WORK TO COMPLETE: Examine the material below and count the lines that hold the word "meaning". Report only the number.

· · · · ·

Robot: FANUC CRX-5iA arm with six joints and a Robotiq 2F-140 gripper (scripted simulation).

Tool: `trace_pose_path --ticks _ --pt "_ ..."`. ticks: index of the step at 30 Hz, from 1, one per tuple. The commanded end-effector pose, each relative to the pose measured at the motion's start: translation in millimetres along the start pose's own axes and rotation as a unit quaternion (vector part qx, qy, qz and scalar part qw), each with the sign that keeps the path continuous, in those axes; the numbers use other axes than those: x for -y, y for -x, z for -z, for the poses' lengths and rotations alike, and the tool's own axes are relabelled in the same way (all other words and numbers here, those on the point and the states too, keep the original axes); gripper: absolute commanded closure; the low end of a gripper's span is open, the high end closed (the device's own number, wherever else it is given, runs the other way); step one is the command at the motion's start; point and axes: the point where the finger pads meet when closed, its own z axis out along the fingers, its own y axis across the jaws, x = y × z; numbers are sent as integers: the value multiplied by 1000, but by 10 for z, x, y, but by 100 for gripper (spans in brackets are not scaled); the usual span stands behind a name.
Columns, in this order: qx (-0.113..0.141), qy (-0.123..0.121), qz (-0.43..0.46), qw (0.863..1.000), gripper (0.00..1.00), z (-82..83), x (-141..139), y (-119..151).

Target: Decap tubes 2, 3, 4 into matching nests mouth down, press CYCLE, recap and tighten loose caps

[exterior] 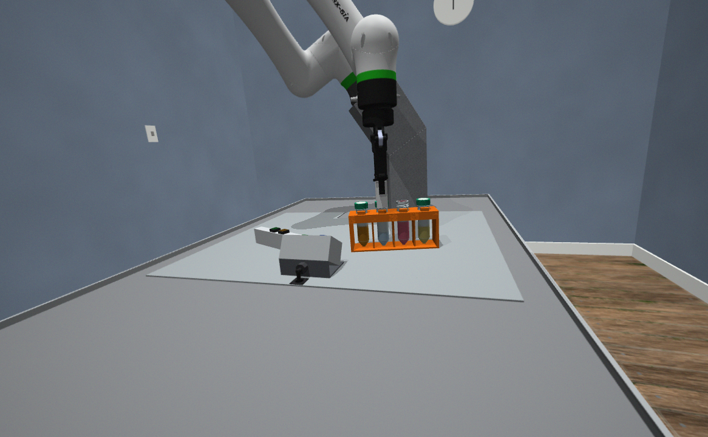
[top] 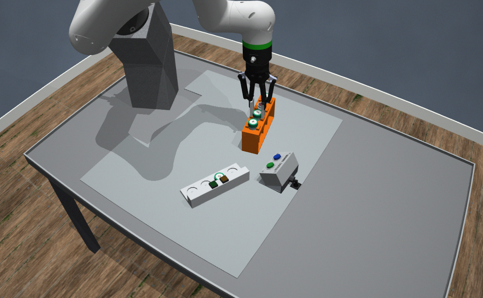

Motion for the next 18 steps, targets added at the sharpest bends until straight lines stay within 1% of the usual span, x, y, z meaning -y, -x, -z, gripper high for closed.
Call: trace_pose_path --ticks 1,4,7,17,18 --pt "-6 -16 89 996 100 2 -9 3" --pt "-8 -15 163 986 100 3 -9 3" --pt "-9 -15 235 972 100 4 -9 3" --pt "-9 -15 235 972 100 4 -9 3" --pt "-9 -15 235 972 65 4 -9 3"
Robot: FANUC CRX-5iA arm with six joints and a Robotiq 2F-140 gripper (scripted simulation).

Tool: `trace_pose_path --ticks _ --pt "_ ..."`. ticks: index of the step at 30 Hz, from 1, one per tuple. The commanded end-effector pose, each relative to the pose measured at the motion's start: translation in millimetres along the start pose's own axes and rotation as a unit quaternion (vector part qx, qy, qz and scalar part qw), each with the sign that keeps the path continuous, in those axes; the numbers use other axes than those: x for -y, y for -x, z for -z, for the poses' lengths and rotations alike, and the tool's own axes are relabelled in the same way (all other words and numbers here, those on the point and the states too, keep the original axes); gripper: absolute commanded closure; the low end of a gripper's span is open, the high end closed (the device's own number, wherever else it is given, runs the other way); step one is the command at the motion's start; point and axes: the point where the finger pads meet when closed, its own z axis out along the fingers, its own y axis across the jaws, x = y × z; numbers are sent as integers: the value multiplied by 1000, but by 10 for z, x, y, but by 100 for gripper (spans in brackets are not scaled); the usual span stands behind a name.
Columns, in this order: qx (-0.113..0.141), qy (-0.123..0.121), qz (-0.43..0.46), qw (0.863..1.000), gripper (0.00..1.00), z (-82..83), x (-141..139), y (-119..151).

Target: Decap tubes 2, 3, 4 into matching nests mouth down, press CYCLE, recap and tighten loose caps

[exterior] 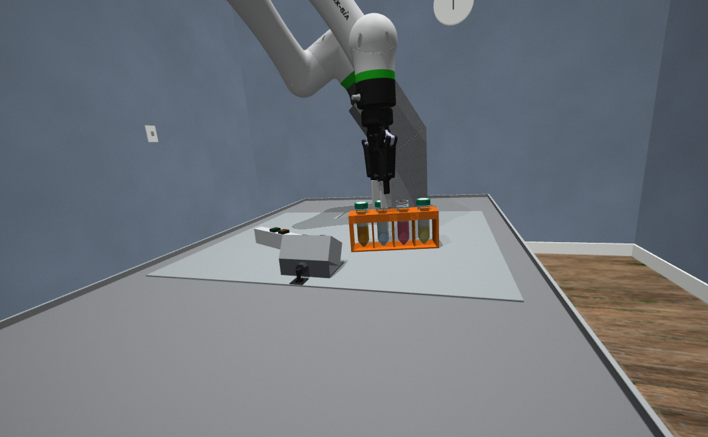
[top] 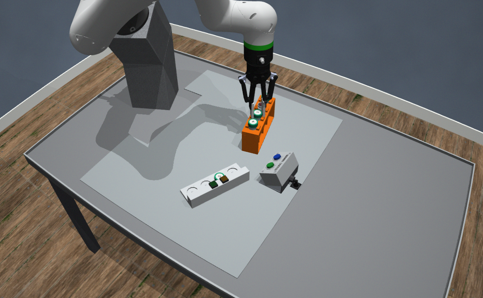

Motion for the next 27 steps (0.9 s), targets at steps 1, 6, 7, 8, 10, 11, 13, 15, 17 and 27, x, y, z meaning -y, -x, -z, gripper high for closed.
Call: trace_pose_path --ticks 1,6,7,8,10,11,13,15,17,27 --pt "-3 -7 2 1000 65 2 -5 4" --pt "-3 -7 2 1000 65 2 -5 4" --pt "-3 -7 2 1000 65 2 -5 4" --pt "-3 -7 2 1000 65 2 -5 4" --pt "-3 -7 2 1000 65 2 -5 4" --pt "-3 -7 -39 999 65 2 -5 4" --pt "-2 -7 -122 992 65 2 -5 4" --pt "-2 -7 -122 992 65 2 -5 4" --pt "-2 -7 -164 987 65 2 -5 4" --pt "0 -7 -364 931 65 2 -5 4"
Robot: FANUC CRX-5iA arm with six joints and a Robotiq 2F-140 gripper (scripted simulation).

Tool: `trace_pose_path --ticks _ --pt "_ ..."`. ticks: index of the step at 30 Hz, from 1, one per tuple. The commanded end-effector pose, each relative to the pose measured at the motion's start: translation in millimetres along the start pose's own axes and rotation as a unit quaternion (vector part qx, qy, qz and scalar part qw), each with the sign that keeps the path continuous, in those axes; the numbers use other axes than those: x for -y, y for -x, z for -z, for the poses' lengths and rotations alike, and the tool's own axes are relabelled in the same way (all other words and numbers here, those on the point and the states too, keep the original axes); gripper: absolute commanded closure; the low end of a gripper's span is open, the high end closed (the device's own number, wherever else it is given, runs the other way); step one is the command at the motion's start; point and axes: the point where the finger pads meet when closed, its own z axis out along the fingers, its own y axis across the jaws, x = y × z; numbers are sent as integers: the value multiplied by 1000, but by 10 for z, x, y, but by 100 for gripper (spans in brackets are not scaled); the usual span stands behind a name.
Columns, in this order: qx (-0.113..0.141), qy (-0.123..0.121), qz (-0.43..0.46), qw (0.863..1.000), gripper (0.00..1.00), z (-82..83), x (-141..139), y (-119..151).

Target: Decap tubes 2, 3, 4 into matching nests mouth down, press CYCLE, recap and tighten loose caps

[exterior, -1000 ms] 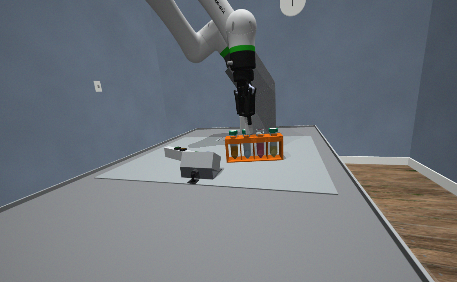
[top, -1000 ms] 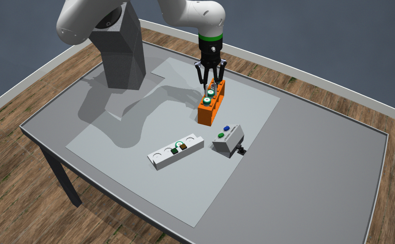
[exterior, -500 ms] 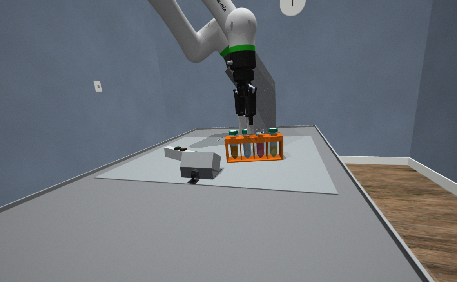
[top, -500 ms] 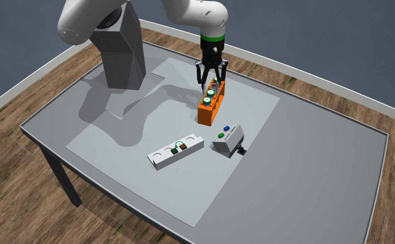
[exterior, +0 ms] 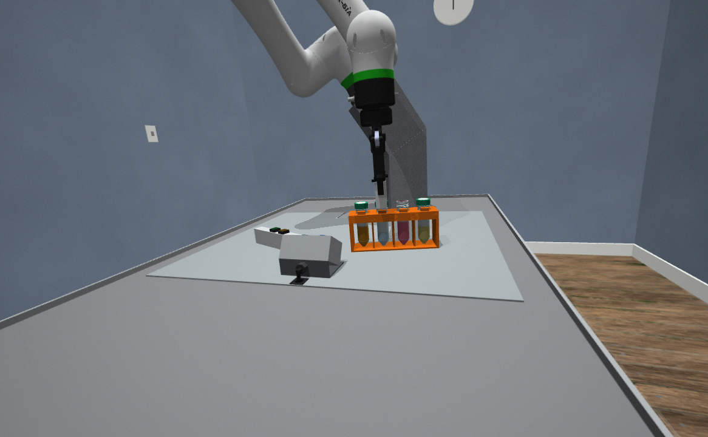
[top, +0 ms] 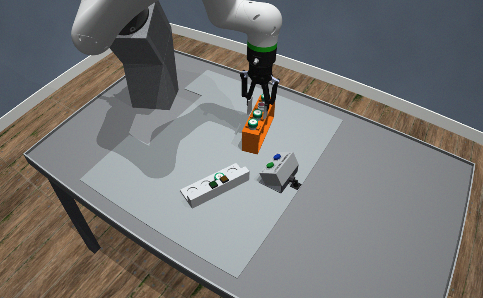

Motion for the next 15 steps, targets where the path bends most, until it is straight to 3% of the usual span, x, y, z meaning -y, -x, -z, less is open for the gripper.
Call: trace_pose_path --ticks 1,6,8,15 --pt "4 17 -134 991 65 0 -1 0" --pt "4 17 -175 984 65 0 -1 0" --pt "2 17 -239 971 65 0 -1 0" --pt "2 17 -239 971 65 0 1 -1"
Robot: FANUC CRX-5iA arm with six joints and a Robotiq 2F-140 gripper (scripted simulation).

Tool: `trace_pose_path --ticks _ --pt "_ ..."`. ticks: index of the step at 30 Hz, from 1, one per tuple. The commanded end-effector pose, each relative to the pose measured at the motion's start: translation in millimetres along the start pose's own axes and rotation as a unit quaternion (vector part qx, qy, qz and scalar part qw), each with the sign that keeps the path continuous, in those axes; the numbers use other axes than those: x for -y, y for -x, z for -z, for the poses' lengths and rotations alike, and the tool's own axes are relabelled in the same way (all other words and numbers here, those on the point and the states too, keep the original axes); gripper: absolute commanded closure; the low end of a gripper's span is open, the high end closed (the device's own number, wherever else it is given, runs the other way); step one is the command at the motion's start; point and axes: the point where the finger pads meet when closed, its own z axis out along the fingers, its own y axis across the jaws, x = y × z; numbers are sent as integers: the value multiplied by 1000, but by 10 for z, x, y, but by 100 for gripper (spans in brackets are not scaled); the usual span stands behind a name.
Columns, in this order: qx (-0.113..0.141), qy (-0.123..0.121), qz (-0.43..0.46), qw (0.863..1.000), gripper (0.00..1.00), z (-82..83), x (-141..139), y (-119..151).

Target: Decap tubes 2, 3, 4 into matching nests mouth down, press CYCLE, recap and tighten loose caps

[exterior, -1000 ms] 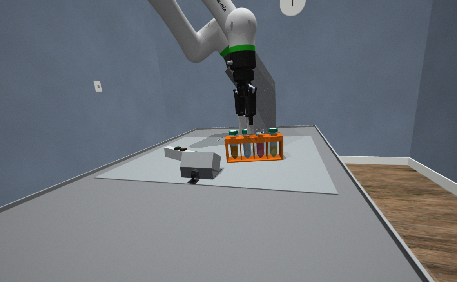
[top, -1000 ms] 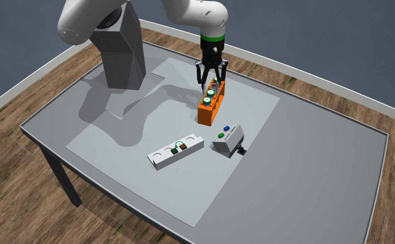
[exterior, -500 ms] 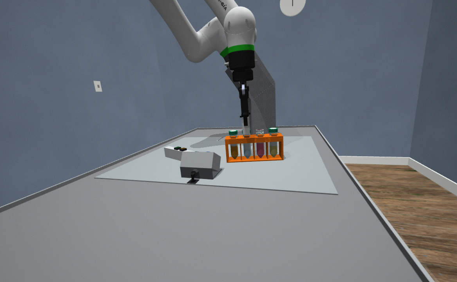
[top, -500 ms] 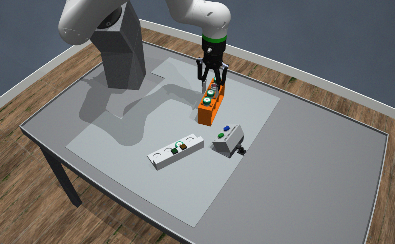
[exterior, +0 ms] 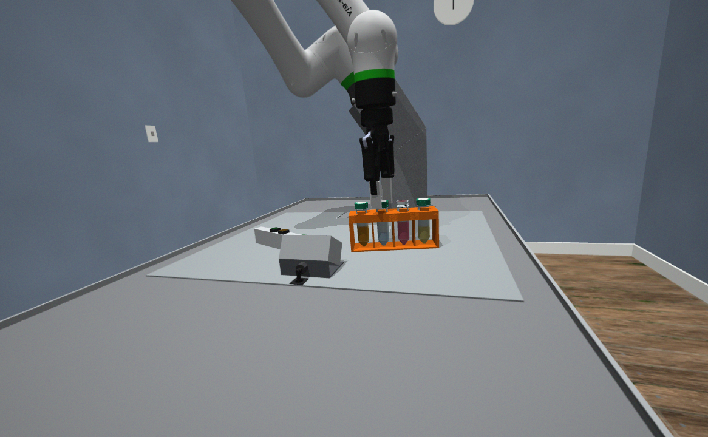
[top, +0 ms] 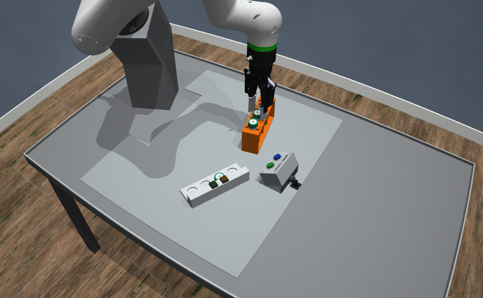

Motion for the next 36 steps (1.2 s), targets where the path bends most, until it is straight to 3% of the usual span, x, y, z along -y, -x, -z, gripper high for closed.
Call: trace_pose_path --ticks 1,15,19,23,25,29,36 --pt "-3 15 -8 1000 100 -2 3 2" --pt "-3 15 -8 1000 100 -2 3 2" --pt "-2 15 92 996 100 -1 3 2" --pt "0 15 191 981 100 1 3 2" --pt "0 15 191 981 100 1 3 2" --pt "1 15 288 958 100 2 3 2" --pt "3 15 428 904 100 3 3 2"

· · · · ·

RESPONSE: 3